You will find the functional annotations of each bin in GFF format in the FUNCT_ANNOT/bin_funct_annotations folder

head FUNCT_ANNOT/bin_funct_annotations/bin.1.orig.gff
NODE_75_length_31799_cov_0.983871	Prodigal:2.6	CDS	2866	3645	.	-	0	ID=HMOHEJHL_00001;inference=ab initio prediction:Prodigal:2.6;locus_tag=HMOHEJHL_00001;product=hypothetical protein
NODE_75_length_31799_cov_0.983871	Prodigal:2.6	CDS	3642	4478	.	-	0	ID=HMOHEJHL_00002;inference=ab initio prediction:Prodigal:2.6;locus_tag=HMOHEJHL_00002;product=hypothetical protein
NODE_75_length_31799_cov_0.983871	Prodigal:2.6	CDS	4606	5859	.	-	0	ID=HMOHEJHL_00003;inference=ab initio prediction:Prodigal:2.6;locus_tag=HMOHEJHL_00003;product=hypothetical protein
NODE_75_length_31799_cov_0.983871	Prodigal:2.6	CDS	5856	6575	.	-	0	ID=HMOHEJHL_00004;Name=ypdB;gene=ypdB;inference=ab initio prediction:Prodigal:2.6,similar to AA sequence:UniProtKB:P0AE39;locus_tag=HMOHEJHL_00004;product=Transcriptional regulatory protein YpdB
NODE_75_length_31799_cov_0.983871	Prodigal:2.6	CDS	6603	7658	.	-	0	ID=HMOHEJHL_00005;eC_number=1.1.1.261;Name=egsA;gene=egsA;inference=ab initio prediction:Prodigal:2.6,similar to AA sequence:UniProtKB:P94527;locus_tag=HMOHEJHL_00005;product=Glycerol-1-phosphate dehydrogenase [NAD(P)+]

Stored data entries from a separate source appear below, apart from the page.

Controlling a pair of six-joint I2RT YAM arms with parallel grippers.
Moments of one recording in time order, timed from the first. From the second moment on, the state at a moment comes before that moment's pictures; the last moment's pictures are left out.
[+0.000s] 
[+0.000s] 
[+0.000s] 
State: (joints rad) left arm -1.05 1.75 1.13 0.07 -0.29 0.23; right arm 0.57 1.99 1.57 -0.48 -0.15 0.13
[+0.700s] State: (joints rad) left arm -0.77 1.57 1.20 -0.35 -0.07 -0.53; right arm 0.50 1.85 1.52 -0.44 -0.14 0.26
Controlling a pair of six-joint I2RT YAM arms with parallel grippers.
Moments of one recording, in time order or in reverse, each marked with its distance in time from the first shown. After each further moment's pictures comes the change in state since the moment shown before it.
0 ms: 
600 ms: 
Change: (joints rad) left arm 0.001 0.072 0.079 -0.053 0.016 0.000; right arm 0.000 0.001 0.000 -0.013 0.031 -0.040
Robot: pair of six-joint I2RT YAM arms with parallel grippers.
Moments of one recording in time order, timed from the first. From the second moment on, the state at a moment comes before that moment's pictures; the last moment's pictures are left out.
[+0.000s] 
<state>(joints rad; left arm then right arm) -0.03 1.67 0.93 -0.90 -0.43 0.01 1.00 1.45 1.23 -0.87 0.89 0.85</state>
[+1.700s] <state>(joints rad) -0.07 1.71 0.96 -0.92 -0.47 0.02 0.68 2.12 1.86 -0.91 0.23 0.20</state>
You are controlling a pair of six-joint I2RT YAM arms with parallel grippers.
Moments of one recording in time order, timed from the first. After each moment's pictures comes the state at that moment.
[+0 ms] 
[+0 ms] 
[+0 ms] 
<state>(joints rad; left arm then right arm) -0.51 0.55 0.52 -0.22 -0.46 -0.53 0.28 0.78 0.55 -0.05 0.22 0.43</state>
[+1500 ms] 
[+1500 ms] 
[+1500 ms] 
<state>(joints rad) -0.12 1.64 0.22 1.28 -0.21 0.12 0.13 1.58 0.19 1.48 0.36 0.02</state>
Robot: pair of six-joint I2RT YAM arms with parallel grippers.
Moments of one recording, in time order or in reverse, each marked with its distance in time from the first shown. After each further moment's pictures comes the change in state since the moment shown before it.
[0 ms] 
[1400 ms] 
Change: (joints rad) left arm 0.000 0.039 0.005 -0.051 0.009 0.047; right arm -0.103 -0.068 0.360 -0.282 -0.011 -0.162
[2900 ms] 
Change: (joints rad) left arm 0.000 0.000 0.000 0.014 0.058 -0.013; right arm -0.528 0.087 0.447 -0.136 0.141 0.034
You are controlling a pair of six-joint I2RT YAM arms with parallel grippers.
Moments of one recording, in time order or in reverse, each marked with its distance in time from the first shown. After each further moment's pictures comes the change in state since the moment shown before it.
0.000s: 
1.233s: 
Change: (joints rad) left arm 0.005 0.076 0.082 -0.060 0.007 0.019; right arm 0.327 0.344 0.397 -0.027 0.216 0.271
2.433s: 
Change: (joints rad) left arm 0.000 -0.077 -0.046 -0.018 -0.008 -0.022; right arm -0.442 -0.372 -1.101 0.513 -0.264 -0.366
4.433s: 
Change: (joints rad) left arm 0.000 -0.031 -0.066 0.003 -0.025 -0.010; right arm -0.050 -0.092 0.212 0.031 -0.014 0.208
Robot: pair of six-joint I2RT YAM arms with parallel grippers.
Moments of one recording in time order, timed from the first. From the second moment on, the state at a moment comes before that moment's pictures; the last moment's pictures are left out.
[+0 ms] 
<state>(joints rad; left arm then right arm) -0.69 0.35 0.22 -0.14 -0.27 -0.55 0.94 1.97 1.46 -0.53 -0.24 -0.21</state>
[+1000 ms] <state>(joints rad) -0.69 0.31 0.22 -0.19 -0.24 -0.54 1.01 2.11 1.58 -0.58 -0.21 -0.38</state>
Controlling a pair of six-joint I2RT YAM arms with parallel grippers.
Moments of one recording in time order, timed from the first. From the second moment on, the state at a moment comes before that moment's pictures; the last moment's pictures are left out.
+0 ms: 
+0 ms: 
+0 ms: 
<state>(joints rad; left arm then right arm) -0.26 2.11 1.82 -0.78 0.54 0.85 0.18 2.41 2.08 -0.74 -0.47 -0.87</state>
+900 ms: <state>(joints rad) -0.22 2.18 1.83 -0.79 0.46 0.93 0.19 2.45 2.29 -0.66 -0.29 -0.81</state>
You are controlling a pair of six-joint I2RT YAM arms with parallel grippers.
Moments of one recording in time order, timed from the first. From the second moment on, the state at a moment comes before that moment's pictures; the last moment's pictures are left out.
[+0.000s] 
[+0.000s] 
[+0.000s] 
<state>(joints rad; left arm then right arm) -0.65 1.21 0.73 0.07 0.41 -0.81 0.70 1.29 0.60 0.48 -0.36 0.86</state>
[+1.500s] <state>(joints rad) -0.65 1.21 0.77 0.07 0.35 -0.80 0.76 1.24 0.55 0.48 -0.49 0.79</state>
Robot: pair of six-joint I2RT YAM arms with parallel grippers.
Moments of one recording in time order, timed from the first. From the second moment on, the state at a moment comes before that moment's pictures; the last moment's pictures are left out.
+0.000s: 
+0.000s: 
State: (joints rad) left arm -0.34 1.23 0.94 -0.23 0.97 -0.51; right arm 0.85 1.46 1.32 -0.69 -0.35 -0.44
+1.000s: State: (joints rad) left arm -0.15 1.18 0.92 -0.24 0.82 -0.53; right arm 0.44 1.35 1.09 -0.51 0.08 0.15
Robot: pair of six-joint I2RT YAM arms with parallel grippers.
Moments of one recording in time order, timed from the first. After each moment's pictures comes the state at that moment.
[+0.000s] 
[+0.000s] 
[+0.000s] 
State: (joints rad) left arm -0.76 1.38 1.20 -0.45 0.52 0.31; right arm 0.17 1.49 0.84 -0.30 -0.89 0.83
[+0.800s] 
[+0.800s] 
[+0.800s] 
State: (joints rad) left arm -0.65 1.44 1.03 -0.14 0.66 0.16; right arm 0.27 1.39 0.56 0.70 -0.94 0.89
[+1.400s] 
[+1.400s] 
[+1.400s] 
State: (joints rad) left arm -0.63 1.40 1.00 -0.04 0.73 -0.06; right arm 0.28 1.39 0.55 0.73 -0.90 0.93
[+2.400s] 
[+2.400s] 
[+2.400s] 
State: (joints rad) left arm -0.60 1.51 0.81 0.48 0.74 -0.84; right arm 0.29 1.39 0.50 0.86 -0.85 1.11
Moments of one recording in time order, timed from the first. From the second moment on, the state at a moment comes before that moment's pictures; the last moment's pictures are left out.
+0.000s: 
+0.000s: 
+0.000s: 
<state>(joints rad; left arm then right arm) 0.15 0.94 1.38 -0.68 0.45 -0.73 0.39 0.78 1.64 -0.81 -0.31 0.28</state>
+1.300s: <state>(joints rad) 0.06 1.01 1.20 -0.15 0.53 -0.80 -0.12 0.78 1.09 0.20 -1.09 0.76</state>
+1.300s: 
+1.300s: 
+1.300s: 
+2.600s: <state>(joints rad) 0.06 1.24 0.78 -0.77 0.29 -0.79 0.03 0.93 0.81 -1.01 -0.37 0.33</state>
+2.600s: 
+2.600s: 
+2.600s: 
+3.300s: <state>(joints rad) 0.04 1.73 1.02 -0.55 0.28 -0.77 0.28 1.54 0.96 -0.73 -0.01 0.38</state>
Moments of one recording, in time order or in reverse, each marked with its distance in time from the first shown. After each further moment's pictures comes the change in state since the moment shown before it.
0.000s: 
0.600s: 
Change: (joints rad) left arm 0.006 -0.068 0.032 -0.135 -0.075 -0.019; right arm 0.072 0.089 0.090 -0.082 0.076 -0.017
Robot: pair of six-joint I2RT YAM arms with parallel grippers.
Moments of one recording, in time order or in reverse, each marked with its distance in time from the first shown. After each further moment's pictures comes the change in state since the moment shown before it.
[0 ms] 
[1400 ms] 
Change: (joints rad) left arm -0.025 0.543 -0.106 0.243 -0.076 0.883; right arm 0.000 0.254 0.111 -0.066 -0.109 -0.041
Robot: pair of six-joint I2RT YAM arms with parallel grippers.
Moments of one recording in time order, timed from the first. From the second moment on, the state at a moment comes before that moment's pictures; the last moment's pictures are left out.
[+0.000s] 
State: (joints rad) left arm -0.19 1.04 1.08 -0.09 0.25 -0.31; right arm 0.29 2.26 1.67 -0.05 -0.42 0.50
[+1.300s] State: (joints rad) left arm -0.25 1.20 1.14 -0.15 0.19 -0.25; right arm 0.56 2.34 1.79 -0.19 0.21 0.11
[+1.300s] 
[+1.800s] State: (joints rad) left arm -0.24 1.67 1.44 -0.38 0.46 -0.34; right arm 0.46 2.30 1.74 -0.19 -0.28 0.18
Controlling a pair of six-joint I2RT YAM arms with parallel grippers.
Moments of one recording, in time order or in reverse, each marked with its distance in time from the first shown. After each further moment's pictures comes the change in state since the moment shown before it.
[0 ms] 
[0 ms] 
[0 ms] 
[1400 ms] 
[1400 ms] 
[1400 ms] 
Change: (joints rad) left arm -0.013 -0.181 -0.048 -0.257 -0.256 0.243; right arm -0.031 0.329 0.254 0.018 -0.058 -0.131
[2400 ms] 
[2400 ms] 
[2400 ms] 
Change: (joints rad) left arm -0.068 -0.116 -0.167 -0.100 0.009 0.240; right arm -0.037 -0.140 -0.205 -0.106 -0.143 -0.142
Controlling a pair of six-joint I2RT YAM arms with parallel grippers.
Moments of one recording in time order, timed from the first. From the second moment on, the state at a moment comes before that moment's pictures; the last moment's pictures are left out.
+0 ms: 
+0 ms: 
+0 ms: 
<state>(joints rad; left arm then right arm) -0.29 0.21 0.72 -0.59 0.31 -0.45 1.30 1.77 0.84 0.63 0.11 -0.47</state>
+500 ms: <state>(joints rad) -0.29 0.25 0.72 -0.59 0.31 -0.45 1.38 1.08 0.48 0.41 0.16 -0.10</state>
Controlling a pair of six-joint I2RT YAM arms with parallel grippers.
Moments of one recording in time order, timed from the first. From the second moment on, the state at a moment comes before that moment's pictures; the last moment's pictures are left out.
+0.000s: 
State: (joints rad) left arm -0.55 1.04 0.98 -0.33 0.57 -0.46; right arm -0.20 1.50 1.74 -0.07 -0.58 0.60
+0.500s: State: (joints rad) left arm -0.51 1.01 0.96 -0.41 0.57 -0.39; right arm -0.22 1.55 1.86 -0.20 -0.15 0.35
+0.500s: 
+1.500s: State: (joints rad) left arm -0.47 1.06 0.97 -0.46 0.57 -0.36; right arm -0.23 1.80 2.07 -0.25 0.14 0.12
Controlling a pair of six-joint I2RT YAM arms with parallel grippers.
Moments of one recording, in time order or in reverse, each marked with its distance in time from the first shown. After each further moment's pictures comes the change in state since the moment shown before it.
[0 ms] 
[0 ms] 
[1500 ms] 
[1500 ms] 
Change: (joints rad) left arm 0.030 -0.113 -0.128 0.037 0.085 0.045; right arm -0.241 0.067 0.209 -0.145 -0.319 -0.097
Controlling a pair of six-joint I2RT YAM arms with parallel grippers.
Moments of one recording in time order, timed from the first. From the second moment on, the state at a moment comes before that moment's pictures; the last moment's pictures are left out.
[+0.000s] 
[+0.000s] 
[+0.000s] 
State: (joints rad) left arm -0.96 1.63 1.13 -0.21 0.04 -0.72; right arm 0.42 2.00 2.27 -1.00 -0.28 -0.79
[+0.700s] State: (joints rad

NODE_75_length_31799_cov_0.983871	Prodigal:2.6	CDS	7843	11946	.	-	0	ID=HMOHEJHL_00006;eC_number=3.2.1.78;inference=ab initio prediction:Prodigal:2.6,similar to AA sequence:UniProtKB:A1A278;locus_tag=HMOHEJHL_00006;product=Mannan endo-1%2C4-beta-mannosidase
NODE_75_length_31799_cov_0.983871	Prodigal:2.6	CDS	12597	13586	.	-	0	ID=HMOHEJHL_00007;eC_number=3.2.1.89;Name=ganB_1;gene=ganB_1;inference=ab initio prediction:Prodigal:2.6,similar to AA sequence:UniProtKB:Q65CX5;locus_tag=HMOHEJHL_00007;product=Arabinogalactan endo-beta-1%2C4-galactanase
NODE_75_length_31799_cov_0.983871	Prodigal:2.6	CDS	13719	14564	.	-	0	ID=HMOHEJHL_00008;Name=malG_1;gene=malG_1;inference=ab initio prediction:Prodigal:2.6,similar to AA sequence:UniProtKB:P68183;locus_tag=HMOHEJHL_00008;product=Maltose transport system permease protein MalG
NODE_75_length_31799_cov_0.983871	Prodigal:2.6	CDS	14565	15476	.	-	0	ID=HMOHEJHL_00009;Name=malF_1;gene=malF_1;inference=ab initio prediction:Prodigal:2.6,similar to AA sequence:UniProtKB:P02916;locus_tag=HMOHEJHL_00009;product=Maltose transport system permease protein MalF
NODE_75_length_31799_cov_0.983871	Prodigal:2.6	CDS	15484	16704	.	-	0	ID=HMOHEJHL_00010;Name=malE;gene=malE;inference=ab initio prediction:Prodigal:2.6,similar to AA sequence:UniProtKB:P0AEY0;locus_tag=HMOHEJHL_00010;product=Maltose-binding periplasmic protein

You will also find the translated and unstranslated predicted genes in fasta format in FUNCT_ANNOT/bin_translated_genes and FUNCT_ANNOT/bin_untranslated_genes folders. Finally, you can find the raw PROKKA output files in FUNCT_ANNOT/prokka_out.